Erste Adresse für Deutschlerner
Das Institut belegt die 5. Etage in einem Geschäftshaus im Zentrum von Almaty. Modern ausgestattete Klassenzimmer, die Bibliothek, Büros, eine Cafeteria – alles im typischen hellgrün des Goethe-Instituts gehalten. Saltanat Atysheva ist Beauftragte für die Organisation der Sprachkurse, sie erklärt, dass der Anteil Deutschstämmiger wie Jekaterina in den Sprachkursen gegenüber den 90er Jahren deutlich gesunken sei. Das Interesse aber wachse wieder, nur aus anderen Gründen.
Ja, vor fünf, sechs Jahren war die Situation nicht so gut. Hier waren Chinesisch, Koreanisch, Türkisch, Englisch populärer als Deutsch. Aber jetzt ist die Situation verändert. Deutsch wird immer wieder populär. Viele Studenten möchten die Ausbildung in Deutschland machen, daher bleibt Deutsch hundertprozentig populär.
Viele Menschen in Zentralasien lernen Deutsch für bessere wirtschaftliche Perspektiven. Doch das Goethe-Institut ist ebenso Vermittler für die deutsche Kultur und das Deutschland-Bild im Ausland. Das Goethe-Institut in Almaty übernimmt diese Rolle nicht nur in Kasachstan, sondern auch im benachbarten Kirgistan und in Turkmenistan.
Kulturmittler Goethe-Institut
Eva Schmitt hat das Goethe-Institut Kasachstan drei Jahre lang bis Ende 2020 geleitet – ihre Nachfolge ist wegen der Coronakrise noch offen. Schmitts Erfahrungen in ganz Zentralasien sind ausgesprochen wertvoll, auch wenn die Arbeit nicht immer so planbar ist, wie in Deutschland. In Turkmenistan beispielsweise, dem nach Nordkorea am meisten abgeschotteten Land der Welt, müsse jeder Schritt durch turkmenische Behörden genehmigt werden.
Das braucht sehr viel Zeit, sehr viel Vorlauf, auch Erklärungen, und ist kein einfacher Prozess, weil oft auch nicht klar ist, ob das funktionieren wird, was an Planungen ansteht oder möglicherweise dann kurzfristig doch nicht mehr klappt. – Wenn es dann aber funktioniert, sind das Interesse, die Motivation und auch die Auswirkungen oder der Erfolg vor Ort sehr sichtbar für die Arbeit des Goethe-Instituts.
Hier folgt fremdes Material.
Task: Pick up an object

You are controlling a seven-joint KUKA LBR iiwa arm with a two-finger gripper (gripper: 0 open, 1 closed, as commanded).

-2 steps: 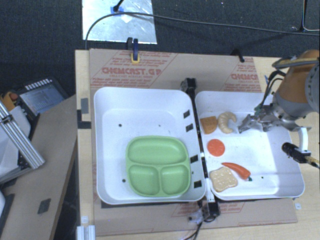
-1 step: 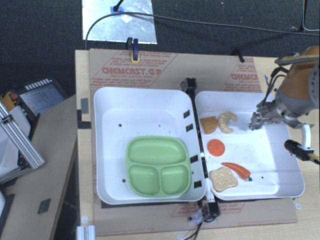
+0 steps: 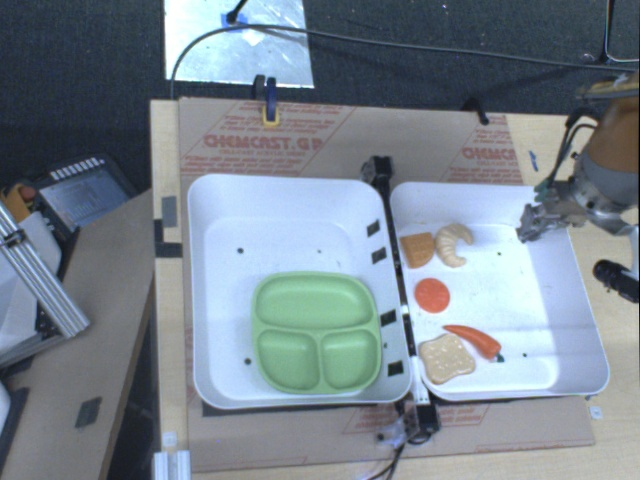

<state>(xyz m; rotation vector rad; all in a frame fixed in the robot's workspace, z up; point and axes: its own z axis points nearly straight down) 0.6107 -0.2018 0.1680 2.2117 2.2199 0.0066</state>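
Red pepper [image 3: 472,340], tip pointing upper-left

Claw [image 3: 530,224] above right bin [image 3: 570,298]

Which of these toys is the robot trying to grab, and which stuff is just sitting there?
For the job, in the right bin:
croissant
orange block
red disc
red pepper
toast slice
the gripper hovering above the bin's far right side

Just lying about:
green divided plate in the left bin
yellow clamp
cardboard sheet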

Die Länder Zentralasiens sehen sich mit Deutschland eng verbunden – aufgrund der historischen Verbindungen durch die Russlanddeutschen, aber auch durch seine große Akzeptanz in Europa und weltweit.
Diplomatischer Zugang
Deutschland wiederum hat über das Goethe-Institut einen positiv besetzten Zugang in die kaum bekannte, politisch schwierige Region Zentralasien. Diesen Zugang zu bewahren, so Eva Schmitt, werde die Aufgabe des Goethe-Instituts bleiben – auch wenn das politische Umfeld unberechenbarer werde.
Es wird auch von Seiten Zentralasiens, vor allem von Kasachstan nach Russland geschaut, wie sich dort die politische Entwicklung macht in Bezug auf NGOs. Und auch da kann es sein, dass das Goethe-Institut in einen Bereich kommt, wo dann Entscheidungen anstehen, was kann man noch machen als externe Institution, welche Möglichkeiten hat man, vor Ort zu arbeiten, wo wird es schwieriger oder wo wird es sich ändern. Das sind Perspektiven, die man berücksichtigen muss.